→ **Required work**
Write the data out again, character for character, with no images.

→ **Data**
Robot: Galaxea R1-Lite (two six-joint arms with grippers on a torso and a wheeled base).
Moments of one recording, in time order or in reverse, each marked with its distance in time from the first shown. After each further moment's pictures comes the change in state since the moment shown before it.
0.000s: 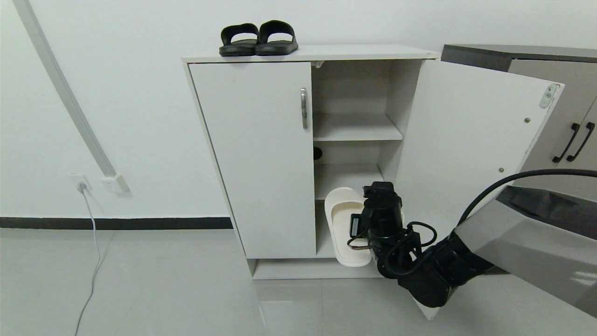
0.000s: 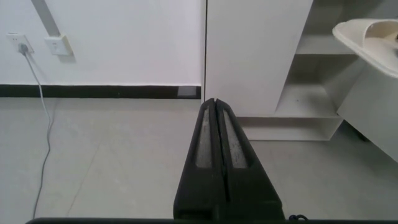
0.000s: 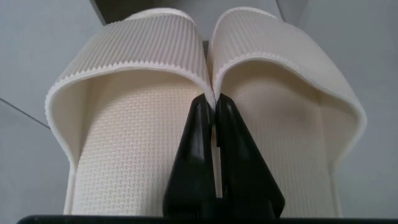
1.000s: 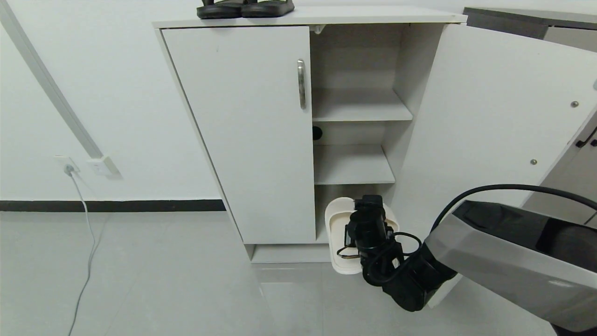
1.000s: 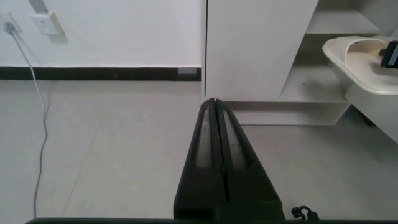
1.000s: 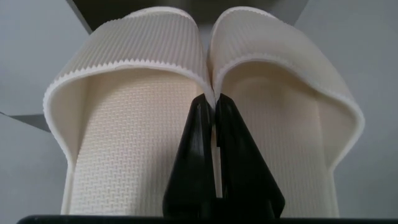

→ **Answer box**
Robot: Galaxea R1-Lite (two six-joint arms with grippers on a torso and a wheeled base).
Moments of one recording, in time order or in reverse, each marked with its distance in time from the first shown. After each further moment's pictures comes the change in state since the moment shown before it.
0.000s: 
0.000s: 
0.000s: 
1.000s: 
1.000s: 
1.000s: 

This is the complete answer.